_YOUR OBJECTIVE:_ Below are the entries; give again exactly the lines from the one mentioning "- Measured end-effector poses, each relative" through the one mentioning "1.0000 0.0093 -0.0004", inclusive.

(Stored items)

──────────────────────────────

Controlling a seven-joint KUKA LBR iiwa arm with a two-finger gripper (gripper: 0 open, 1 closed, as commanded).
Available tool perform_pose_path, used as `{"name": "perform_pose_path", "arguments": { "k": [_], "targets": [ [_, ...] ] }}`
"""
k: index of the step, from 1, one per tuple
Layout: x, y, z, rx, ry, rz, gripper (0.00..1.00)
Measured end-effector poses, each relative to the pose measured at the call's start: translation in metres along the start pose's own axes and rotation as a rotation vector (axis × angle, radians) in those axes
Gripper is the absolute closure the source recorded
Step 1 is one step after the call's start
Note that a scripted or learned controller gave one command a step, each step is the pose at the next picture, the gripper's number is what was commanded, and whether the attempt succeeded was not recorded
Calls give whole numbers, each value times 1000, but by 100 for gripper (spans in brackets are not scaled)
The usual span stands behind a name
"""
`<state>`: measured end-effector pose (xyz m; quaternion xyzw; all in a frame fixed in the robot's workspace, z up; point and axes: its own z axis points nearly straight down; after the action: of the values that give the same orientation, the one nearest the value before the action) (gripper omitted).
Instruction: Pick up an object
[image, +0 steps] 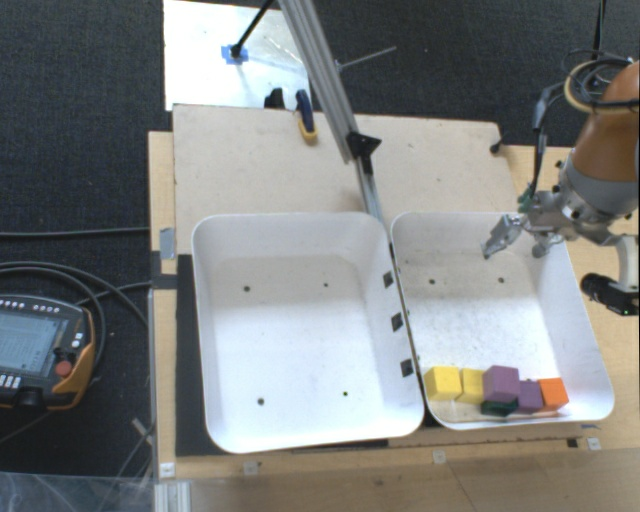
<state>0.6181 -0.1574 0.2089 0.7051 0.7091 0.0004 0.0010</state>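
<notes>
two shallow white bins side by side on the bench: left bin, right bin. along the right bin's near edge, a tight row of blocks: yellow block, smaller yellow block, purple block, dark green block just in front of it, smaller purple block, orange block. gripper over the right bin's far right corner, well apart from the blocks, nothing between the fingers. spread or pressed together: cannot tell. teach pendant at far left on the floor.
</notes>
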Motion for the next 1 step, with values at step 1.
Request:
{"name": "perform_pose_path", "arguments": {
  "k": [1],
  "targets": [
    [8,-31,66,8,2,4,0]
  ]
}}
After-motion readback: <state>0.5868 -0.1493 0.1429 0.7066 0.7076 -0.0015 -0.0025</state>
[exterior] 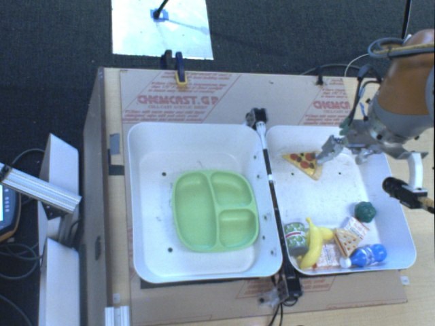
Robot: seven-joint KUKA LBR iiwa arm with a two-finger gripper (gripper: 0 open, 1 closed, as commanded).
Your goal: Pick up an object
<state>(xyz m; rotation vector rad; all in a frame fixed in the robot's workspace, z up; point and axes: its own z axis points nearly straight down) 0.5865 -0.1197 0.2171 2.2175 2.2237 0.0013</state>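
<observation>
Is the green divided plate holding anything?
Empty. The green divided plate lies flat in the left bin, all three compartments bare.

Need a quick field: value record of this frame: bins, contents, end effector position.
left bin: holds a green divided plate
right bin: pizza slice near the far left corner; banana, cracker packet, blue-capped bottle, dark green ball and a small can clustered at the near edge
end effector: low over the right bin, right beside the pizza slice
grasp: no object seen between the fingers
arm: enters from the right of the view
</observation>
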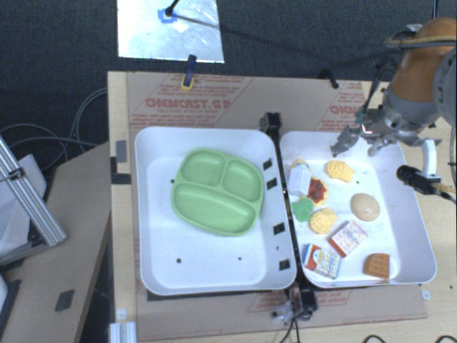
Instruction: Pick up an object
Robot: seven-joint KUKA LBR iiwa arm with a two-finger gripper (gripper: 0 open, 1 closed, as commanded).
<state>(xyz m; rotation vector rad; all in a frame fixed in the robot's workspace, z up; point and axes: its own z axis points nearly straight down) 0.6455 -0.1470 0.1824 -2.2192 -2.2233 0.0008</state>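
Note:
My gripper hangs open above the far edge of the right bin, with nothing between its fingers. Just below it lies a yellow corn-like piece. Further toward the front of the same bin sit a red and white item, a green piece, a second yellow piece, a beige round bun, a small red and white box, a blue and red carton and a brown waffle-like piece.
The left bin holds a green divided plate. A black divider with clips separates the bins. The arm's orange band and grey wrist stand at the right edge. Cardboard lies under both bins.

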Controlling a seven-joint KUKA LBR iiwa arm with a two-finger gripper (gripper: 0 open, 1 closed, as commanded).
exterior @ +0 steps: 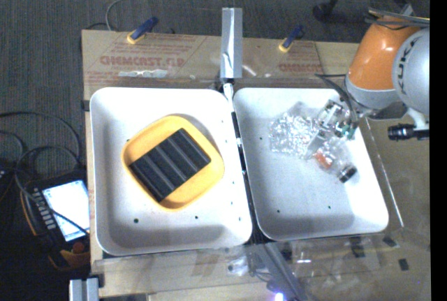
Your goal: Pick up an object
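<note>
A yellow pad with a black ribbed centre [173, 160] lies flat in the left bin [112, 111]. In the right bin [363, 212] a crumpled clear wrapper [292, 130] sits near the far middle. Close to its right are a small red-orange piece [323, 160] and a small dark piece [347, 172]. My gripper [335, 120] hangs low over the right bin's far right part, just right of the wrapper and above the small pieces. The arm's orange band [377, 59] rises behind it.
A metal divider post [231, 41] stands at the back between the bins. Two blue clamps [142, 29] [291, 37] hold the brown board behind them. A tablet and cables [59, 205] lie on the floor to the left.
</note>
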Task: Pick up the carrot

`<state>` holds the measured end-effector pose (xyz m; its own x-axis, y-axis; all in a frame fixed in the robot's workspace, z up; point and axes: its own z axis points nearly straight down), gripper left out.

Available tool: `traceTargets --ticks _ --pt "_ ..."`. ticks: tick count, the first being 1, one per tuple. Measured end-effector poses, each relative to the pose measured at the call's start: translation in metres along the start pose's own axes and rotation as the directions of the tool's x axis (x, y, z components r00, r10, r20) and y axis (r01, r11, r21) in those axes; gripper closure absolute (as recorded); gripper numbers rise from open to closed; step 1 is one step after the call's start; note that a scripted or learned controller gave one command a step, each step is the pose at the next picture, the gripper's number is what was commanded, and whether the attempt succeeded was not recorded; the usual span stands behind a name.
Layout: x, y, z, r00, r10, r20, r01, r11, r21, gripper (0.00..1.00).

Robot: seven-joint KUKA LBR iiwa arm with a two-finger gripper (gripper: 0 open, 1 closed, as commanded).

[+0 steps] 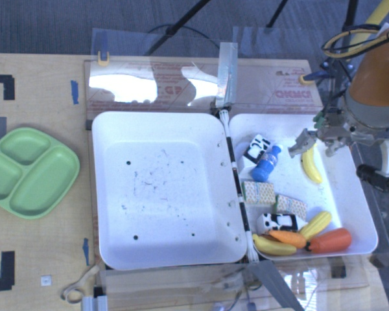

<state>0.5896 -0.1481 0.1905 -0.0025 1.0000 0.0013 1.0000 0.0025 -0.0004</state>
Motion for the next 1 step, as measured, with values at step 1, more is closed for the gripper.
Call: traceTargets --ticks 1 --pt "0.0384 -0.0114 0.0803 0.952 -0.305 0.0 0.305 0.952 -0.001 0.0"
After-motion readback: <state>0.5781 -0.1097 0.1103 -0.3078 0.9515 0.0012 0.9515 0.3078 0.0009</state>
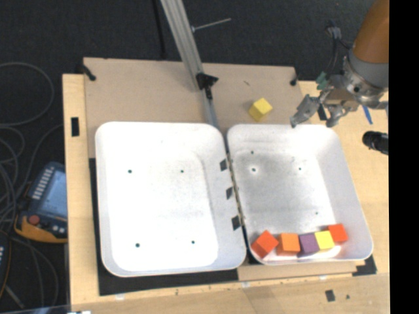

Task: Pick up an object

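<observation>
Blocks: five in a row along the right bin's (347, 175) near wall: red (265, 243), orange (289, 242), purple (308, 243), yellow (325, 240), red-orange (338, 233).
Yellow cube (260, 108): on the worktop (163, 90), just beyond the right bin.
Hand (317, 114): open, gripping nothing, above the right bin's far rim.
Left bin (105, 175): beside the right bin.

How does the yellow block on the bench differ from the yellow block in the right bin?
The yellow block on the bench lies alone on bare board outside the bins; the yellow block in the right bin sits in a row, between a purple block and a red-orange block. Both are small yellow cubes.
</observation>
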You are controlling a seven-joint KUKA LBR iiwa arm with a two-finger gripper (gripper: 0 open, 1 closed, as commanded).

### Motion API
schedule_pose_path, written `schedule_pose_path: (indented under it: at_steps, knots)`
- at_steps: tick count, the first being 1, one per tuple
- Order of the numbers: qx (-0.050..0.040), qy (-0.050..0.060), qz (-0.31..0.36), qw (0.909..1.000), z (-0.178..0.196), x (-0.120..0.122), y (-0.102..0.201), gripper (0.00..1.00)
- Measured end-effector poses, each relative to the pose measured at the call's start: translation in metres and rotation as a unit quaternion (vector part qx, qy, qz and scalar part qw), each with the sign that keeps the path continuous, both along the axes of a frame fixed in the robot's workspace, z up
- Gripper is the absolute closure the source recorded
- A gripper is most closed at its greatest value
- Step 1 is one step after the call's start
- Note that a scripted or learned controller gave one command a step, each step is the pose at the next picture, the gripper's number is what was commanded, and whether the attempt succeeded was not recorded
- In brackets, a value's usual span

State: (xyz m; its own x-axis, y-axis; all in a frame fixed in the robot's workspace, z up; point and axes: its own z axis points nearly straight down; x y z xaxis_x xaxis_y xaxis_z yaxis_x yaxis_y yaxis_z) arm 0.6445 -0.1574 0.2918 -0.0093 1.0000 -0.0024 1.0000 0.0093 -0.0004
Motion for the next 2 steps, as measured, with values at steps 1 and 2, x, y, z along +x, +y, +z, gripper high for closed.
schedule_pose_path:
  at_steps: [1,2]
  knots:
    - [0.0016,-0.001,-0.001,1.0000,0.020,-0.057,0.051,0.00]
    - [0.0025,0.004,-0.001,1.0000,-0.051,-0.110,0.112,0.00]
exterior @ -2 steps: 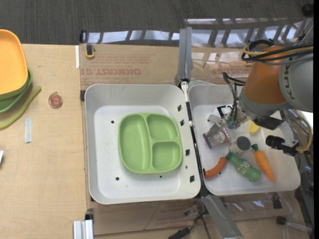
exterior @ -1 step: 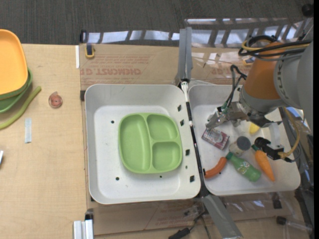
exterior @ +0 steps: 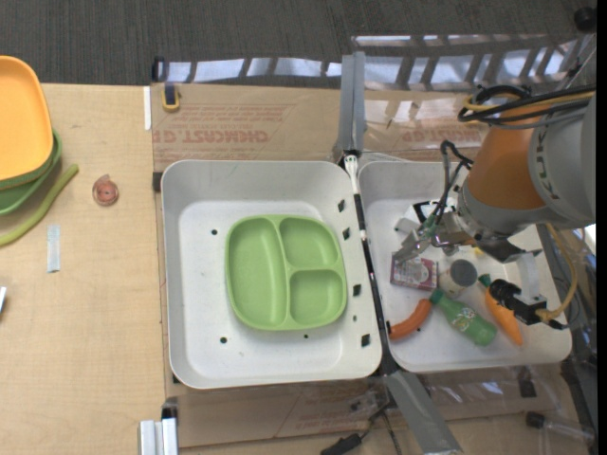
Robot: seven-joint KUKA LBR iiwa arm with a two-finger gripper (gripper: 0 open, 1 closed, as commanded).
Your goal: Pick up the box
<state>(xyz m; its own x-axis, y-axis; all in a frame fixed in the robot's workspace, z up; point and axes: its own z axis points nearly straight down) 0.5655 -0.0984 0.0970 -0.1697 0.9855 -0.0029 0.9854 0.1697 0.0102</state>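
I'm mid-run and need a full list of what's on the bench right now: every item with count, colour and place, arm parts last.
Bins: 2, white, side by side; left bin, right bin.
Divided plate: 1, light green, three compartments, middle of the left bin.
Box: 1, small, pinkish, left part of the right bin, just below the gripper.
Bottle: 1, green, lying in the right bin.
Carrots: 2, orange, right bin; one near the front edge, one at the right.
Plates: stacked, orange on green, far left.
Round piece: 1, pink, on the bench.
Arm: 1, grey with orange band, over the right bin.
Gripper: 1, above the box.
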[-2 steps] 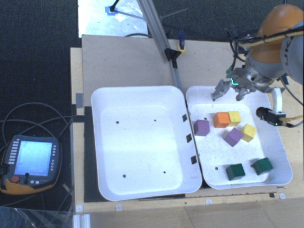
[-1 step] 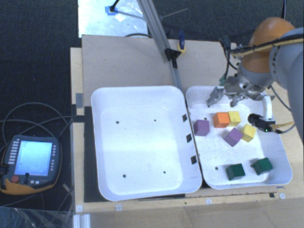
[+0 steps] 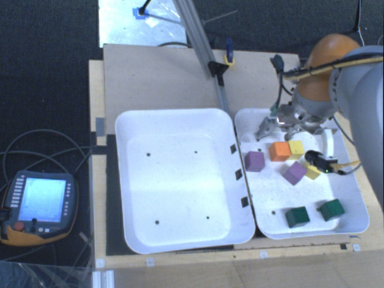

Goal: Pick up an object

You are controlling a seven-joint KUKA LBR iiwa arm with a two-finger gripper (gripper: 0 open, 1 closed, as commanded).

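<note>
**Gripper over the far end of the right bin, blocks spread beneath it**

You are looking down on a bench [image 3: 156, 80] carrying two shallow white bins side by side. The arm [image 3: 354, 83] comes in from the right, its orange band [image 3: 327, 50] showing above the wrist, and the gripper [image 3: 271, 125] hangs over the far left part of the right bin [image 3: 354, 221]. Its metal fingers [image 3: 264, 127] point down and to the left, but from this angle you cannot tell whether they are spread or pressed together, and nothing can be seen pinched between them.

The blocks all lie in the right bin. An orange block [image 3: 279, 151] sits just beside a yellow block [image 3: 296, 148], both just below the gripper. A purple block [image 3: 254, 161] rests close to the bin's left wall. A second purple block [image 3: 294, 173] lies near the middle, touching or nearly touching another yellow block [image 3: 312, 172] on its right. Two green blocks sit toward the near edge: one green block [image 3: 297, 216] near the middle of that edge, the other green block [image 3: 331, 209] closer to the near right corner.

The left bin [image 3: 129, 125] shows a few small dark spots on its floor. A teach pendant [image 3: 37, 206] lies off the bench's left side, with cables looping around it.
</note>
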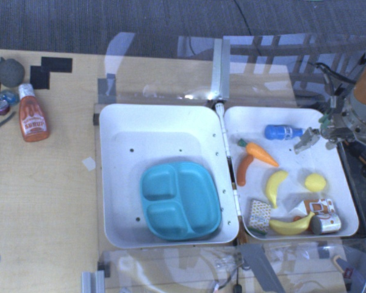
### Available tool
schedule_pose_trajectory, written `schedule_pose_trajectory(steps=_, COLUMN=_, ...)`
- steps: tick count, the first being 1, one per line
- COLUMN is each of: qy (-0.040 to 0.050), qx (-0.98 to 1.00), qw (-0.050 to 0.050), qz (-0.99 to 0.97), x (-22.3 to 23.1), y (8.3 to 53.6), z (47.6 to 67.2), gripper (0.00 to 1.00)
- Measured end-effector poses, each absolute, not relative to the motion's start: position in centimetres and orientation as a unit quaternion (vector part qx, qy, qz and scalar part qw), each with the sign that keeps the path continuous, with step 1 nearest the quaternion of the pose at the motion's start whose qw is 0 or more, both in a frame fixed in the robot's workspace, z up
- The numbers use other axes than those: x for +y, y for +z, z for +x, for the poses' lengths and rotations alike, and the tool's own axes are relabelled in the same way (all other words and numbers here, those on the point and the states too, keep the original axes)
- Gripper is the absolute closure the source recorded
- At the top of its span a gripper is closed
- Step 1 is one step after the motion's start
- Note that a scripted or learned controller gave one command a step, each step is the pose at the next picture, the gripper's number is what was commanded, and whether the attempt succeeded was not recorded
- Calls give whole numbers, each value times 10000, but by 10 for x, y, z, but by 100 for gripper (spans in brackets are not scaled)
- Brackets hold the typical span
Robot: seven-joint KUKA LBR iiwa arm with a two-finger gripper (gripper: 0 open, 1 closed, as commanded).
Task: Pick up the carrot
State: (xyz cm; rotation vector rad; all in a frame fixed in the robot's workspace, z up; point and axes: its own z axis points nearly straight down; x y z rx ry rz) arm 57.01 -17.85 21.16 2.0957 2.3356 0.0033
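While the claw [313, 138] hovers apart, the carrot [261, 154] lies left of it.

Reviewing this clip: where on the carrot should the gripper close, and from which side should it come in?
Probably the thick middle of the carrot, from straight above. It lies flat in the right bin, slanting from its green top at upper left to its point at lower right, so the fingers should straddle it across that slant. The orange sausage sits close under its green end, so stay clear of that end.

No legible text on any item
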Motion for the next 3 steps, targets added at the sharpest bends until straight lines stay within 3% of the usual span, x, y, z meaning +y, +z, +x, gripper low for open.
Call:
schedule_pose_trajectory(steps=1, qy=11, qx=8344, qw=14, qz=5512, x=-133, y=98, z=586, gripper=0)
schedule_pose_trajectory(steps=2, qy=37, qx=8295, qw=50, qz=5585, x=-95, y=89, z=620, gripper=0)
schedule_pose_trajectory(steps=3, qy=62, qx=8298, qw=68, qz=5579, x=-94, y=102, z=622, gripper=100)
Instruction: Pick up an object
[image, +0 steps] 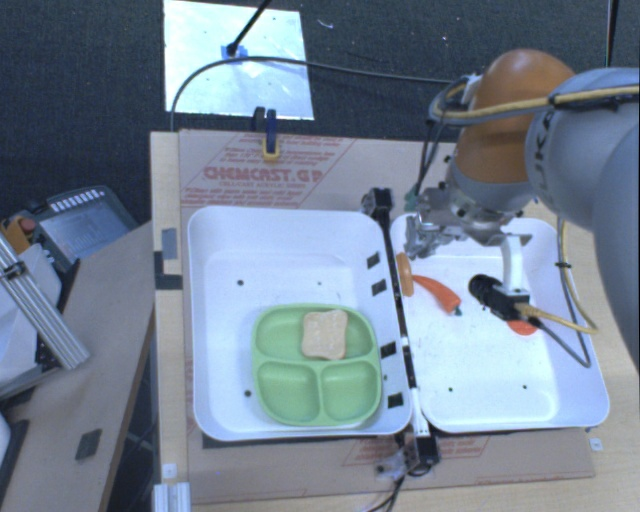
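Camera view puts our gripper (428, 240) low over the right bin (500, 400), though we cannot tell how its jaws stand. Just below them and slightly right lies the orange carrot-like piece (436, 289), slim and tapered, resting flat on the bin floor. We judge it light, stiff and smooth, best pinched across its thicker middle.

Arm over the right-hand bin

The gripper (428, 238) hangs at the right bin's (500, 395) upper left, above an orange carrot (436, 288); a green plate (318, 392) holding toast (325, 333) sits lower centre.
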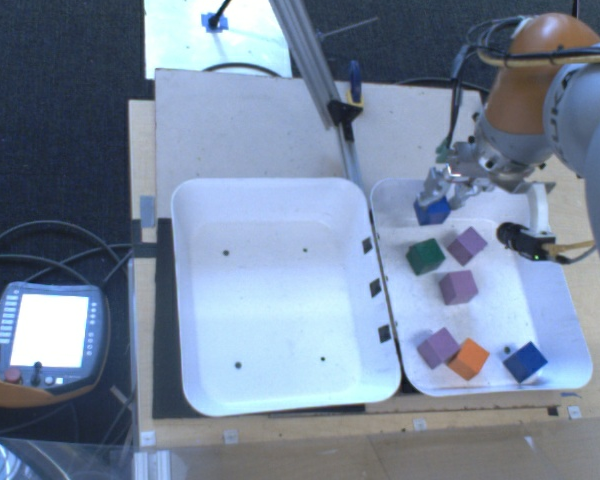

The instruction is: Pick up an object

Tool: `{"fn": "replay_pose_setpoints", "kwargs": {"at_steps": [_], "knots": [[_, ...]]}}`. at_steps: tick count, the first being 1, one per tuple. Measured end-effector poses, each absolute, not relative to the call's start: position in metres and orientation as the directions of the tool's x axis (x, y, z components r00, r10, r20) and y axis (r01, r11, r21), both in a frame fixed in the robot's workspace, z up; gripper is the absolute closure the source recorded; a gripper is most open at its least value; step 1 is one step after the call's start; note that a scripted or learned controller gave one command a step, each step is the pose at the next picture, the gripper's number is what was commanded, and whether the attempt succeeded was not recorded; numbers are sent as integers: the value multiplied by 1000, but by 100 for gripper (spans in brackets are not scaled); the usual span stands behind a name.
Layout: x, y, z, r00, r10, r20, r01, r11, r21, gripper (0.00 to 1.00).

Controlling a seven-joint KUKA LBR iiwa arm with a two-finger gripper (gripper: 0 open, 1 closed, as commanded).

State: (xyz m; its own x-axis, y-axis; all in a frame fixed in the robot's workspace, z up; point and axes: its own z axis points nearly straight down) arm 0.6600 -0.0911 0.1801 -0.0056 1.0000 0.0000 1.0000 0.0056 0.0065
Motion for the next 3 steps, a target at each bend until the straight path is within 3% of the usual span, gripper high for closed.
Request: {"fn": "replay_pose_setpoints", "kwargs": {"at_steps": [2, 3], "knots": [[655, -93, 282, -5, 1000, -1, 1000, 5, 6, 100], [637, -43, 265, -9, 1000, 2, 1000, 9, -2, 100]]}}
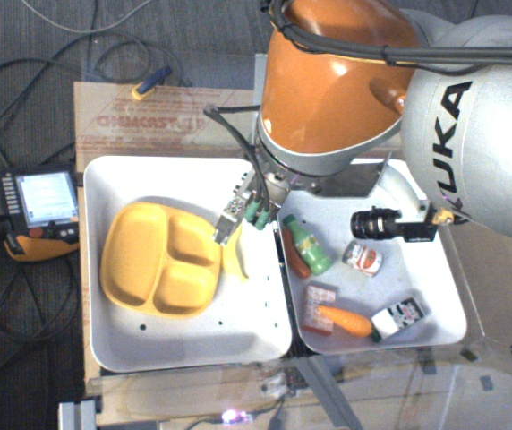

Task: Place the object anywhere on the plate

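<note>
Two white bins sit side by side on the bench, and the left bin (pixel 104 339) has the yellow plate (pixel 162 260) in it at center-left of the frame. Right at the plate's right edge, the gripper (pixel 229 227) hangs beside a pale yellow banana (pixel 236 256) lying on the bin floor; can't tell if the claw is released or clenched. Right bin (pixel 448 316) holds a carrot (pixel 345 321) and a green bottle (pixel 308 249).

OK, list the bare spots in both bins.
Left bin: bare floor along the near wall, below the yellow plate, and in its far corners. Right bin: crowded with the bottle, carrot and small packets.
</note>
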Robot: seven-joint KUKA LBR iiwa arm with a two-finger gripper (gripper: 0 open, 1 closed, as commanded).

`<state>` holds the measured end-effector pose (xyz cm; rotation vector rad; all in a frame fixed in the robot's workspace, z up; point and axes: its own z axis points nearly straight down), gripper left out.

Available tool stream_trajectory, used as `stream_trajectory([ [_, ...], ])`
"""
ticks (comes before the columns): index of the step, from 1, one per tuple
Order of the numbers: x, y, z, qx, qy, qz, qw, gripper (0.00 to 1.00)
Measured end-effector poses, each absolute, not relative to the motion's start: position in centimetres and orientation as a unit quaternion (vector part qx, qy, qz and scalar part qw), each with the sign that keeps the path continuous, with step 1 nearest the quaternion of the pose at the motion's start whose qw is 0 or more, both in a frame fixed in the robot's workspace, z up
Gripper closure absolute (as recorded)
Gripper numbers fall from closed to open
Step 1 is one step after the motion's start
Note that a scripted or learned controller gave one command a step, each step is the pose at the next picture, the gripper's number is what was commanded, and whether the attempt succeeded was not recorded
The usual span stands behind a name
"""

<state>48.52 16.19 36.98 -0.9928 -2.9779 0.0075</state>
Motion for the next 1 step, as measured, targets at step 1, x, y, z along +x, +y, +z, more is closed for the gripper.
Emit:
stream_trajectory([
  [1,48.53,14.62,37.74,-0.336,-0.942,0.002,0.001,1.0],
])
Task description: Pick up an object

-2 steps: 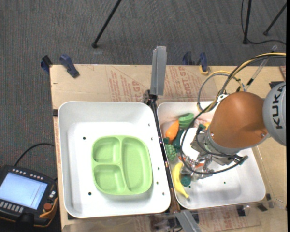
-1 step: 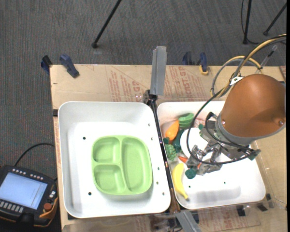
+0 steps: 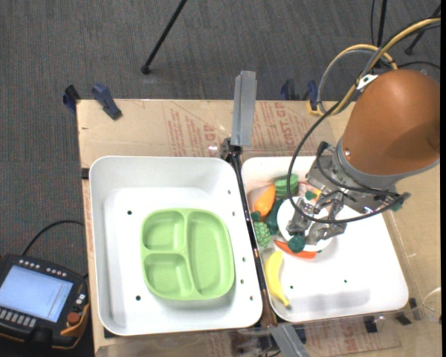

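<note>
- Dark carpet surrounds a cardboard-topped bench that carries two white bins side by side; a teach pendant lies on the floor at lower left.
- Left bin: holds a green divided tray and no loose items.
- Right bin: toy food is clustered against its left wall — an orange piece, a green piece behind it, a dark green leafy piece, a red-orange piece and a banana nearest the front.
- Arm: enters from the right; the wrist hangs over the cluster, with the gripper low over a white round item at the middle of the pile.
- Gripper state: cannot tell — cables and the wrist body mask the tips, so neither the opening width nor any held item can be confirmed.
- Judgement: the pick target lies within the cluster, directly under the gripper.
- Risk 1: pieces touch or overlap, so closing may catch two at once or pinch only an edge.
- Risk 2: smooth, rounded toys may squirt sideways under pressure, probably toward the bin wall.
- Risk 3: a descent too close to the wall could strike the rim.
</note>
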You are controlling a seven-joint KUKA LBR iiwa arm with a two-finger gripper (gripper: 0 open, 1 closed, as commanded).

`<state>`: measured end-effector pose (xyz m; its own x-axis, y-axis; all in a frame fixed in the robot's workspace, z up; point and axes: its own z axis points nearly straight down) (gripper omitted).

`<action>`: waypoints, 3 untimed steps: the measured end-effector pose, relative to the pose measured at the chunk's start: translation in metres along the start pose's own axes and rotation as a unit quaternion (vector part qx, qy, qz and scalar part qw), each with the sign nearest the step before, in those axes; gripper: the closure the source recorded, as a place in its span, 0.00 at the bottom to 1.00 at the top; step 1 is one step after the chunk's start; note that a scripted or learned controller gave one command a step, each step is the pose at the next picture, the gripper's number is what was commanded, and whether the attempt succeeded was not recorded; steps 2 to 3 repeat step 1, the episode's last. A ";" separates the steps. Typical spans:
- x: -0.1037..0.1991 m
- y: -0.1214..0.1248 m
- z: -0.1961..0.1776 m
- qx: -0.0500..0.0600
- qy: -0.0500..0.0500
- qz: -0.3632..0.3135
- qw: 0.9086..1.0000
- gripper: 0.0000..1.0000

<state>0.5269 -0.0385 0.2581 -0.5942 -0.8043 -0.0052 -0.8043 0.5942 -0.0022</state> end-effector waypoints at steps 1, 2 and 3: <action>-0.085 -0.040 -0.005 -0.003 0.001 -0.032 0.999 1.00; -0.085 -0.040 -0.005 -0.003 0.001 -0.032 0.999 1.00; -0.085 -0.040 -0.005 -0.003 0.001 -0.032 0.999 1.00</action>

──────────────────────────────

_RESPONSE BOX:_
- Measured end-effector poses, each relative to the pose measured at the call's start: translation in metres and rotation as a unit quaternion (vector part qx, qy, qz and scalar part qw), each with the sign that keeps the path continuous, both along the axes of a frame fixed in the robot's workspace, z up
- Gripper is the absolute closure the source recorded
- A gripper is most closed at its greatest value
- Step 1 is one step after the call's start
- Note that a scripted or learned controller gave one command a step, each step is the pose at the next picture, the gripper's number is what was commanded, and whether the attempt succeeded was not recorded
- In brackets, a value's usual span

State: (xyz m; its own x-axis, y-axis; all in a frame fixed in the robot's workspace, z up; point and axes: its own z axis points nearly straight down; x y z xaxis_x xaxis_y xaxis_z yaxis_x yaxis_y yaxis_z) arm 0.6445 -0.1574 0.2918 -0.0093 1.0000 -0.0024 1.0000 0.0093 -0.0004

No further work is required for this exercise.